Chess, Thinking, Seeing, Jaggies and Chess... Again
I'd like to pay homage to James Burke and his inspiring PBS show Connections by taking you on my own short journey of connected ideas.
The timeless game of chess has long been a grand challenge for artificial intelligence, with the number of possible games being much greater than the number of atoms in the universe. Baron Wolfgang von Kempelen captured imaginations in 1769 with his famous chess-playing automaton hoax, The Turk, which actually hid a human chess master inside the wooden box.1 Much more recently IBM's Deep Blue bested human intelligence with AI and immense computational power.
Seeking to peer inside the box of modern day chess automatons, Martin Wattenberg, PhD , at IBM and his artist/architect collaborator Marek Walczak created Thinking Machine 4, 2 which "explores the invisible, elusive nature of thought" with online interactive visualizations that allow the user to play chess against the computer and see a representation of the computer's evolving "thought process". Seeing the chess board through the computer's eyes evokes recent work on seeing objects through a computational model of human eyes.
In a recent paper,3 Michael Deering shows examples of images as perceived by a computer model of a retina. The model itself consists of a hexagonal lattice of retinal cones with irregularities in the pattern.

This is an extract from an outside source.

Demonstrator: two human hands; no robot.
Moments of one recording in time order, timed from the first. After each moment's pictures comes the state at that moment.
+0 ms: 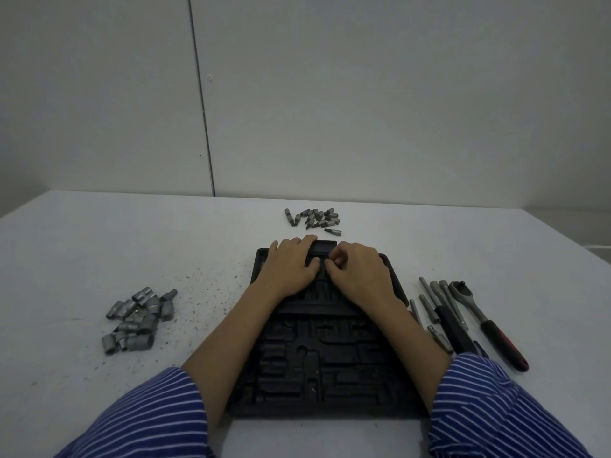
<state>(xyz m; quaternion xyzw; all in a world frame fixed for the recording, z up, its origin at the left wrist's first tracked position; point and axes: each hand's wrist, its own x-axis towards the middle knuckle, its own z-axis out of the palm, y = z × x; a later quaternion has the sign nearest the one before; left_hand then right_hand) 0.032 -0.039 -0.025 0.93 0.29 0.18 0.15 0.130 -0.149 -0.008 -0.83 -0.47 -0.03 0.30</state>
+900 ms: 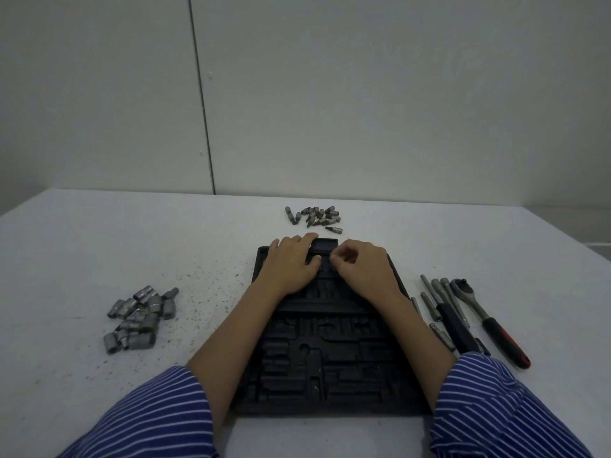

Deering refers back to some classic but non-intuitive work in computer graphics by Robert Cook4 at Pixar demonstrating the advantages of irregular patterns of sampling over regular patterns.
Cook showed how to use "jittered" sampling to sneak around the famous Nyquist theorem that says that signals need to be sampled at twice the highest frequency component in the signal to avoid aliasing artifacts, referred to as "jaggies" in computer graphics. Samples from ray tracing are randomly "jittered" away from a regular grid allowing one to trade off visually distracting aliasing for more acceptable noise.
This brings to mind a related form of sampling that is often used for efficient multidimensional sampling,5 called Latin hypercube sampling, which is also used to avoid the "clumpiness" of uniform random sampling. To efficiently distribute N samples in a multidimensional space, each coordinate dimension is subdivided into N segments and each segment contains only one sample. Put more succinctly, it is the multidimensional version of the N-rooks problem in chess where one must place N rooks on an NxN chessboard so that none can attack another vertically or horizontally.
And that, as they say, brings us full circle, back to that classic game of kings, chess.
1 Mueller, T Your Move: How computer chess programs are changing the game, The New Yorker Dec. 12, 2005 p. 62,
3 Deering, MF A Photon Accurate Model of the Human Eye, ACM Transactions on Graphics 24(3):649-58.
4 Cook, R Stochastic Sampling in Computer Graphics, ACM Transactions on Graphics 5(1):51-72.